| HOW TO COMPLETE THIS TASK |
From the material below, list every line containing "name".

| DATA BELOW |
▬▬▬▬▬▬▬▬▬▬

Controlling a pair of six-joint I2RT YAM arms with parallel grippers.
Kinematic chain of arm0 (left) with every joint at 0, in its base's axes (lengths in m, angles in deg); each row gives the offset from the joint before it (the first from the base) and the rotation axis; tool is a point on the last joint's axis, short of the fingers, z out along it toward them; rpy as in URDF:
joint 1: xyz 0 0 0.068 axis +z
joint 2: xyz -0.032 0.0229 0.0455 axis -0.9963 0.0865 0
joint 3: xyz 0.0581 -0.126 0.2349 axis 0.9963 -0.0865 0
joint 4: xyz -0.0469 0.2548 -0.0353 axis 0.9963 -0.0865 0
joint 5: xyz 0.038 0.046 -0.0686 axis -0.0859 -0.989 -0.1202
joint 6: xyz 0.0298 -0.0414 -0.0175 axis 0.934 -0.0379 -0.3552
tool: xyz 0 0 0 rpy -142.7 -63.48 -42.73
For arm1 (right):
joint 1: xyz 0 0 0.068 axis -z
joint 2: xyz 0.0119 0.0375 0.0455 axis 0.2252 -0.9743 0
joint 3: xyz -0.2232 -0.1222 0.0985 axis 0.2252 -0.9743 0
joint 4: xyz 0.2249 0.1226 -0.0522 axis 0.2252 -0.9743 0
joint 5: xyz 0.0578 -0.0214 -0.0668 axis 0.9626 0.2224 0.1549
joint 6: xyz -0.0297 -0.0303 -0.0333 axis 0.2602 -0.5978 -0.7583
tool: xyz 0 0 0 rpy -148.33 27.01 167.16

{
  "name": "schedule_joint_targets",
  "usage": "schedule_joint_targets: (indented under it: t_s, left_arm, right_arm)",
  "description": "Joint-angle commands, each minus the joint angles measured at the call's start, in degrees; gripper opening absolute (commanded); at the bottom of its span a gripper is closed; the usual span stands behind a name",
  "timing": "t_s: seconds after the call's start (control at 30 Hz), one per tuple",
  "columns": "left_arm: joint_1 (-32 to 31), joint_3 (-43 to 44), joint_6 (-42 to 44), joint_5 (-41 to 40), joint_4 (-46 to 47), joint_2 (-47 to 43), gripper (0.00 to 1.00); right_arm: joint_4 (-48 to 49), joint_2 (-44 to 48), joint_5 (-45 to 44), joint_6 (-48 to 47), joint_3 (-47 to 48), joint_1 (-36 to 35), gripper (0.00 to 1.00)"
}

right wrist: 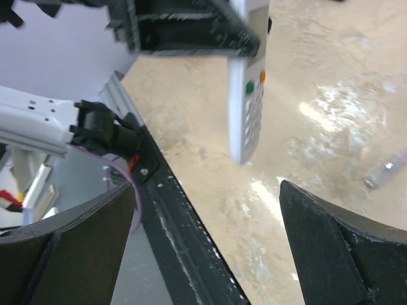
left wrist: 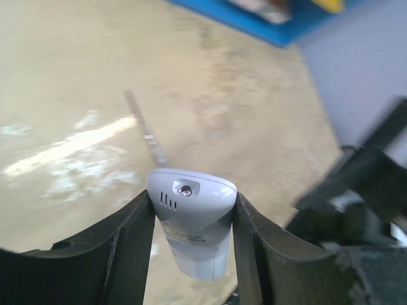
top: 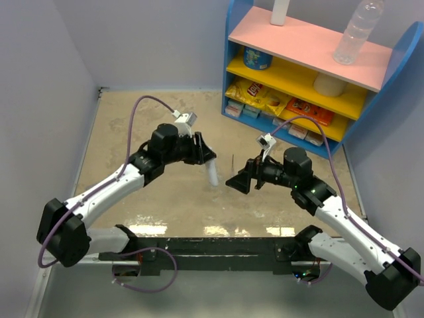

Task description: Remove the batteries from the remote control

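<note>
My left gripper (top: pixel 207 161) is shut on a white remote control (top: pixel 212 173), holding it by its upper end above the table so that it hangs down. In the left wrist view the remote control (left wrist: pixel 191 206) sits squeezed between both fingers (left wrist: pixel 130 254), its top end with the small lens facing the camera. From the right wrist the button face of the remote control (right wrist: pixel 248 101) shows, with a green and an orange button. My right gripper (top: pixel 238 181) stands wide open just right of the remote, apart from it, with nothing between its fingers (right wrist: pixel 337 248). The batteries are out of view.
A blue shelf unit (top: pixel 397 73) with pink and yellow boards stands at the back right, carrying snack packs (top: pixel 262 98), a tin and a clear bottle (top: pixel 356 30). A thin grey strip (top: pixel 232 162) lies on the table. The black base rail (top: pixel 218 246) runs along the near edge.
</note>
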Motion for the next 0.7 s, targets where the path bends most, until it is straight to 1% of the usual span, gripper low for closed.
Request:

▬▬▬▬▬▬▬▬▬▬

| SOLUTION TO THE PROBLEM |
  "name": "schedule_joint_targets",
  "description": "Joint-angle commands, each minus the joint angles measured at the call's start, in degrees; gripper opening absolute (commanded); at the bottom of its span a gripper is closed; the usual span stands behind a name",

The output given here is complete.